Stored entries
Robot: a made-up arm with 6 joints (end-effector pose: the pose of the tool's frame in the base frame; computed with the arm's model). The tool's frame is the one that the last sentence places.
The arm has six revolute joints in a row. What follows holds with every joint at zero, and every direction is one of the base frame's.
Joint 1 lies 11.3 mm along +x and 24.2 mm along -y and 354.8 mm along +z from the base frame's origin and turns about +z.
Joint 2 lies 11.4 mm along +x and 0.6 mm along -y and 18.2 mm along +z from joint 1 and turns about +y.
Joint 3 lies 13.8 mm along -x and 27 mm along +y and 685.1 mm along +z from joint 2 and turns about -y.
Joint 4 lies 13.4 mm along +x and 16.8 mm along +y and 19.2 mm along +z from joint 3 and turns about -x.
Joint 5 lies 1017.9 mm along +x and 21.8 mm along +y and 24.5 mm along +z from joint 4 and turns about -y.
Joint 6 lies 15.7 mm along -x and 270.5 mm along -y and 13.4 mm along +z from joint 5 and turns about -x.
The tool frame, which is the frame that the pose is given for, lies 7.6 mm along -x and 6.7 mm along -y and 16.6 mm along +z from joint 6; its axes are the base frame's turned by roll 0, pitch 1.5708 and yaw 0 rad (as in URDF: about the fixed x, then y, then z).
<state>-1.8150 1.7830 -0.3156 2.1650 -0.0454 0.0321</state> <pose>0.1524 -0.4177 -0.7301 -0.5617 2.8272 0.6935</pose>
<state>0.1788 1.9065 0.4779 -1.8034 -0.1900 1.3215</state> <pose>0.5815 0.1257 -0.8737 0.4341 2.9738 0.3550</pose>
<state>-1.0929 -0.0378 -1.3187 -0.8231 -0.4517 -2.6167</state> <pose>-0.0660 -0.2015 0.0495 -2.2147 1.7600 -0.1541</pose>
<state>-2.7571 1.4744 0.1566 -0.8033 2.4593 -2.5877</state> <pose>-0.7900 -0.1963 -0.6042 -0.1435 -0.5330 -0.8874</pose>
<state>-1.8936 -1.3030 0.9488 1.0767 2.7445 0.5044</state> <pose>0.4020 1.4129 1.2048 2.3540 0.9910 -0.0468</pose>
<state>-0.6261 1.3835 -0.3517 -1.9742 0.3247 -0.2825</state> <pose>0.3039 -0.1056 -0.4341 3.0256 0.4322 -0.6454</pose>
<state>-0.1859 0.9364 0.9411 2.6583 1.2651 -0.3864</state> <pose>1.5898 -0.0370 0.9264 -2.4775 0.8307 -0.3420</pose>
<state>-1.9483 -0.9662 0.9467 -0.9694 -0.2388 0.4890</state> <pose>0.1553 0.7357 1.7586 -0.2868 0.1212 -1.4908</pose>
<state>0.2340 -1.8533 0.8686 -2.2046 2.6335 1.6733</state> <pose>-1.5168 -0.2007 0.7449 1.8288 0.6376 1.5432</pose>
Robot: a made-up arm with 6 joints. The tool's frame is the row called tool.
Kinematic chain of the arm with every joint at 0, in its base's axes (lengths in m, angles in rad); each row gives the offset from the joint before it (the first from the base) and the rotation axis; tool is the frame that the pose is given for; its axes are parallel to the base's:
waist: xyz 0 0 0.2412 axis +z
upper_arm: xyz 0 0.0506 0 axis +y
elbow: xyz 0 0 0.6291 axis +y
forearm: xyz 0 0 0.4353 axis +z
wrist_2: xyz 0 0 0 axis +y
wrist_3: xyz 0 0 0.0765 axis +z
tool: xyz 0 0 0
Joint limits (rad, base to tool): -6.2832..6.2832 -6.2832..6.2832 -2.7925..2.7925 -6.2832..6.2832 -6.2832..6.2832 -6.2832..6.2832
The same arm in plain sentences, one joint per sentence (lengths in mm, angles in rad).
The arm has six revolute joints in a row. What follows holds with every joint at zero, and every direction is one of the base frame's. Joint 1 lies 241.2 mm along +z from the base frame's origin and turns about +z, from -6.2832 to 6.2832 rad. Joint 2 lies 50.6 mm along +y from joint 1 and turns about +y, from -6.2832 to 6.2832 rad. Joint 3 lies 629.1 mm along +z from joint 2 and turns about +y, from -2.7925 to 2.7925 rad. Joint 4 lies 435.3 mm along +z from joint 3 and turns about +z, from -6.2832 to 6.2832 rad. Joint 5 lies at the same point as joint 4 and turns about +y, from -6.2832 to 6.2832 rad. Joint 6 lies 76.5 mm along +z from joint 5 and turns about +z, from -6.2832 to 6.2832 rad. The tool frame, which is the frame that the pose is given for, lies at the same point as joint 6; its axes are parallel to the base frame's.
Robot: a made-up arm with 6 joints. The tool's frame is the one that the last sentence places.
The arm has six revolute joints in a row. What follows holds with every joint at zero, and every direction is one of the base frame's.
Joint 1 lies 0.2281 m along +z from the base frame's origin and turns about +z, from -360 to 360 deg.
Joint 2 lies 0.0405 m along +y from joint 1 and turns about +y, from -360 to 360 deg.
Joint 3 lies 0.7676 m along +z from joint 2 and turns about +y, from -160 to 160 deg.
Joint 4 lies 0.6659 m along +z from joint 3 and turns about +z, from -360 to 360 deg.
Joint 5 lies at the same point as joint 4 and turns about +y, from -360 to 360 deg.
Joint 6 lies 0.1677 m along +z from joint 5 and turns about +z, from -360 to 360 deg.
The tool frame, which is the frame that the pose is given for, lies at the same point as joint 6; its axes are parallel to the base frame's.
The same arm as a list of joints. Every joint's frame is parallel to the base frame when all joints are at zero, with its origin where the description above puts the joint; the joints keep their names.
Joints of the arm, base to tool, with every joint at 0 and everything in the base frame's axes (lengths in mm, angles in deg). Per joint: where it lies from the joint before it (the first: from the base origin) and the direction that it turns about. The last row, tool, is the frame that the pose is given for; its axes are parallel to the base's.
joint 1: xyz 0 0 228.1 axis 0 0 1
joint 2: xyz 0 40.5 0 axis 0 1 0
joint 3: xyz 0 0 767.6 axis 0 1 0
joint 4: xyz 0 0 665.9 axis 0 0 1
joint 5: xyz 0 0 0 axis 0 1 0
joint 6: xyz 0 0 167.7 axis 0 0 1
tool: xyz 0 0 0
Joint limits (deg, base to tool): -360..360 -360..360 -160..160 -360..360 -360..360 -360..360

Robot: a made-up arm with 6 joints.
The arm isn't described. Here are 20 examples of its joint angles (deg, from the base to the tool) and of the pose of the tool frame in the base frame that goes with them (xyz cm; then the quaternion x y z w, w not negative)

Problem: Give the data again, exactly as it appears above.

Response:
Robot: a made-up arm with 6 joints (end-effector pose: the pose of the tool's frame in the base frame; computed with the arm's model). The tool's frame is the one that the last sentence places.
The arm has six revolute joints in a row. What follows holds with every joint at zero, and every direction is one of the base frame's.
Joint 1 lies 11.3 mm along +x and 24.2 mm along -y and 354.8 mm along +z from the base frame's origin and turns about +z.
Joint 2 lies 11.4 mm along +x and 0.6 mm along -y and 18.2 mm along +z from joint 1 and turns about +y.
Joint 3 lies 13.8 mm along -x and 27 mm along +y and 685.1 mm along +z from joint 2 and turns about -y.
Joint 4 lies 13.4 mm along +x and 16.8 mm along +y and 19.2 mm along +z from joint 3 and turns about -x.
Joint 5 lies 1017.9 mm along +x and 21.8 mm along +y and 24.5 mm along +z from joint 4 and turns about -y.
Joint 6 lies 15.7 mm along -x and 270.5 mm along -y and 13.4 mm along +z from joint 5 and turns about -x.
The tool frame, which is the frame that the pose is given for, lies 7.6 mm along -x and 6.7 mm along -y and 16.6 mm along +z from joint 6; its axes are the base frame's turned by roll 0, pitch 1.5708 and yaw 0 rad (as in URDF: about the fixed x, then y, then z).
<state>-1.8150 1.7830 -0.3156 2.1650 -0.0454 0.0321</state> <pose>0.1524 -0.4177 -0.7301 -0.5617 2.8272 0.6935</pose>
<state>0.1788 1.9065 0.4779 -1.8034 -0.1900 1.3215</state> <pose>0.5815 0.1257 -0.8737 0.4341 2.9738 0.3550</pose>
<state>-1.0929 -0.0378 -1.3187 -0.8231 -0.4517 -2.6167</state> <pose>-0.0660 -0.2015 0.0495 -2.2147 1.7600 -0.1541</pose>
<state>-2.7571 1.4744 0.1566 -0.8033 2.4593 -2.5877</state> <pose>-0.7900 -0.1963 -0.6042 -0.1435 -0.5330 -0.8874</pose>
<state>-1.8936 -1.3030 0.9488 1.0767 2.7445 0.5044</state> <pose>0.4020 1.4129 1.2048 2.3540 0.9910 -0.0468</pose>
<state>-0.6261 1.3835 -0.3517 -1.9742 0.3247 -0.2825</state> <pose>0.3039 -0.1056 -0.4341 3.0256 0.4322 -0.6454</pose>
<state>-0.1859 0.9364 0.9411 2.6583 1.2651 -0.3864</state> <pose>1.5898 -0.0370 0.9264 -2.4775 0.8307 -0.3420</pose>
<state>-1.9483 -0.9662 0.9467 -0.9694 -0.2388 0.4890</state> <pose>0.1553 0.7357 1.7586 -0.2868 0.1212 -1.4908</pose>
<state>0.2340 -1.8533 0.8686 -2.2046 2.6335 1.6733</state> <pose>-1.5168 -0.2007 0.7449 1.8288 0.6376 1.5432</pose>
Robot: a made-up arm with 6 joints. The tool's frame is the row called tool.
Kinematic chain of the arm with every joint at 0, in its base's axes (lengths in m, angles in rad); each row gives the offset from the joint before it (the first from the base) and the rotation axis; tool is the frame that the pose is given for; its axes are parallel to the base's:
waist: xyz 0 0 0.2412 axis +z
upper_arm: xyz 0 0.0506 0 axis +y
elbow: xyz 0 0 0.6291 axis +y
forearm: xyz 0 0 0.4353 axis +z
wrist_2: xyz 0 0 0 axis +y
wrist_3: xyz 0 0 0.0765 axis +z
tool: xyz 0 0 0
Joint limits (rad, base to tool): -6.2832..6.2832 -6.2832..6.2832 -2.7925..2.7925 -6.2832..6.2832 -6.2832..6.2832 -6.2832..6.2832
The same arm in plain sentences, one joint per sentence (lengths in mm, angles in rad).
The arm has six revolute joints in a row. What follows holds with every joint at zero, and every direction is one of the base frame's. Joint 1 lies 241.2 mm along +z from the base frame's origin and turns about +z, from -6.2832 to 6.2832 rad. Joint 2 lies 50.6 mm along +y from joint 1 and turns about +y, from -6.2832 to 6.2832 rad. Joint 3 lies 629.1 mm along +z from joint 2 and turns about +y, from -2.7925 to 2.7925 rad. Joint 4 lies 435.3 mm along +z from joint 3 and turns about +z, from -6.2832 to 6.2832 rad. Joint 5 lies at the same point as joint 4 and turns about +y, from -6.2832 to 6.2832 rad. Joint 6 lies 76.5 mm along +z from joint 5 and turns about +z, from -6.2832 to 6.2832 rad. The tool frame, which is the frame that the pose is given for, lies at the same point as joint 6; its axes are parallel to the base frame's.
Robot: a made-up arm with 6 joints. The tool's frame is the one that the last sentence places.
The arm has six revolute joints in a row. What follows holds with every joint at zero, and every direction is one of the base frame's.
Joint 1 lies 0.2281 m along +z from the base frame's origin and turns about +z, from -360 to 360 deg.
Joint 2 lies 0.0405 m along +y from joint 1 and turns about +y, from -360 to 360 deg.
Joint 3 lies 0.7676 m along +z from joint 2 and turns about +y, from -160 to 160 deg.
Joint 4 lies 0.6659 m along +z from joint 3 and turns about +z, from -360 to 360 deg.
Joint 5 lies at the same point as joint 4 and turns about +y, from -360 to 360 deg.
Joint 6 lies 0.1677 m along +z from joint 5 and turns about +z, from -360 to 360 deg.
The tool frame, which is the frame that the pose is given for, lies at the same point as joint 6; its axes are parallel to the base frame's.
The same arm as a list of joints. Every joint's frame is parallel to the base frame when all joints are at zero, with its origin where the description above puts the joint; the joints keep their names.
Joints of the arm, base to tool, with every joint at 0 and everything in the base frame's axes (lengths in mm, angles in deg). Per joint: where it lies from the joint before it (the first: from the base origin) and the direction that it turns about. The last row, tool, is the frame that the pose is given for; its axes are parallel to the base's.
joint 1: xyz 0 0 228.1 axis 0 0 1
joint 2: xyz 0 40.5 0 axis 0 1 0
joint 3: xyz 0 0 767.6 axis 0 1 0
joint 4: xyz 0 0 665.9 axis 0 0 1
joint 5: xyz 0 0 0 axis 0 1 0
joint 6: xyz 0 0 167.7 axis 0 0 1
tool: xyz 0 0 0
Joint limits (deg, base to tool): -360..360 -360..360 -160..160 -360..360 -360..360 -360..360

Robot: a made-up arm with 6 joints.
The arm isn't described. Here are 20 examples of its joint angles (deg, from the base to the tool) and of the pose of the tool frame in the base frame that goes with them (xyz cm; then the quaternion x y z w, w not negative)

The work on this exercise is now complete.